A ball is thrown upward in such a way that its speed is 32.3 m/s when it is at half its maximum height. Find
(a) its maximum height,
(b) its velocity 2.0 s after it's thrown,
(c) its height 2.0 s after it's thrown, and
(d) its acceleration at its maximum height.
Please show work.
(a) v=vₒ-gt
v=0
t=vₒ/g.
h= vₒt-gt²/2=vₒ²/2g =32.3²/2•9.8=53.23 m.
(b) v= vₒ - g•t1 =
= 32.3 - 9.8•2=12.7 m/s
(c) h= vₒ•t1-g•t²/2=
=32.3•2 – 9.8•4/2 =42 m
(d) g=9.8 m/s² (eveywhere)
To solve this problem, we can use the equations of motion for vertical motion under constant acceleration. The key equation we need is:
v^2 = u^2 + 2as
where v is the final velocity, u is the initial velocity, a is the acceleration, and s is the displacement.
Given information:
Initial velocity, u = 32.3 m/s (when the ball is at half its maximum height)
(a) To find the maximum height:
At the maximum height, the final velocity is 0 m/s.
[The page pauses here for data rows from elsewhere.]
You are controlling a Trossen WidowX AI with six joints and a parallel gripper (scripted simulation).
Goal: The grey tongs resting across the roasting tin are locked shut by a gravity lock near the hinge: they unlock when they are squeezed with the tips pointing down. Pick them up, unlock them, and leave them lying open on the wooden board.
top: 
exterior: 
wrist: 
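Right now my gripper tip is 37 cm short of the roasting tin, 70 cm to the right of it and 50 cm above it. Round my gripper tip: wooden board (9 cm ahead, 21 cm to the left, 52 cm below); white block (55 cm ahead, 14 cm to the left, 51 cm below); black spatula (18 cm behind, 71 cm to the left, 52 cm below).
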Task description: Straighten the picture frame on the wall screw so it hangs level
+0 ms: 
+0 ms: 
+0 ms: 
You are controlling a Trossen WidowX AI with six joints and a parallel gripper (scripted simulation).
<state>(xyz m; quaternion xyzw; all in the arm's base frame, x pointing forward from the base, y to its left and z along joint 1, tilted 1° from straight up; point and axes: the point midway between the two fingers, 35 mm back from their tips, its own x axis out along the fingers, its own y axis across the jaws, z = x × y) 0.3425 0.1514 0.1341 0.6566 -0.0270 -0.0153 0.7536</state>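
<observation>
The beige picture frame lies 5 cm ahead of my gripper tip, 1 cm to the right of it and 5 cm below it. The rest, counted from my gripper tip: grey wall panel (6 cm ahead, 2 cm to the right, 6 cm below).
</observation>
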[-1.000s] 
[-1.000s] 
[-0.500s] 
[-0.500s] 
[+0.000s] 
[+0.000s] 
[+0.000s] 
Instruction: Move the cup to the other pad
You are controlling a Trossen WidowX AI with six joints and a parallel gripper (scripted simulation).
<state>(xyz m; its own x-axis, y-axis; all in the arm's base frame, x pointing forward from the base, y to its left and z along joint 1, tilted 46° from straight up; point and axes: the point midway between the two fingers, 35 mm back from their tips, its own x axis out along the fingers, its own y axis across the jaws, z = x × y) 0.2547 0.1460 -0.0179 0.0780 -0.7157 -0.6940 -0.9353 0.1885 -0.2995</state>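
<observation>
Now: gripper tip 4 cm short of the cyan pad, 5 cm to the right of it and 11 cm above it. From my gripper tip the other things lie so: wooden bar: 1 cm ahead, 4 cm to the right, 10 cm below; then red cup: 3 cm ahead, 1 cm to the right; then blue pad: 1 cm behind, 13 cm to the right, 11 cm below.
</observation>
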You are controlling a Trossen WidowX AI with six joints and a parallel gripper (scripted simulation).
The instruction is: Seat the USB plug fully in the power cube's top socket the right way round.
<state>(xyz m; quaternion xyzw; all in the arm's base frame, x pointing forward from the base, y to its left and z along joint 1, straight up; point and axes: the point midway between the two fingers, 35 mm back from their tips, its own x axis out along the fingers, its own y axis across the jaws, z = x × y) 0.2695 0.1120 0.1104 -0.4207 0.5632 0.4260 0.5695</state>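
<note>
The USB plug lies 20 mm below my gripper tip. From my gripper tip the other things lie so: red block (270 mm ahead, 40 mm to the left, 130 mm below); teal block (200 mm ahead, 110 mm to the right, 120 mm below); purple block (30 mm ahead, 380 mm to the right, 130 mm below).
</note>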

Thus, using the equation above, we can write:
0 = u^2 + 2as
Rearranging this equation, we get:
as = -u^2
The negative sign indicates that the acceleration is in the direction opposite to the initial velocity. We also have the equation for displacement:
s = ut + (1/2)at^2
Since the final velocity (v) is 0 m/s at maximum height, this equation simplifies to:
s = ut
Substituting the values, we get:
s = 32.3 * t
where t is the time taken to reach maximum height.
Now, let's move on to part (b) and (c) of the question:
(b) To find the velocity 2.0 s after the ball is thrown:
We can use the equation:
v = u + at
Given that the initial velocity, u, is 32.3 m/s and the time, t, is 2.0 s, we can calculate the acceleration using the equation above.
(c) To find the height 2.0 s after the ball is thrown:
We can use the equation for displacement:
s = ut + (1/2)at^2
Given that the initial velocity, u, is 32.3 m/s and the time, t, is 2.0 s, we can calculate the displacement.
Now, let's move on to part (d) of the question:
(d) To find the acceleration at the maximum height:
From the equation as = -u^2, we have already determined the product of acceleration and displacement at the maximum height. We can use this to find the acceleration.
By solving these equations one by one, we can find the answers to the questions.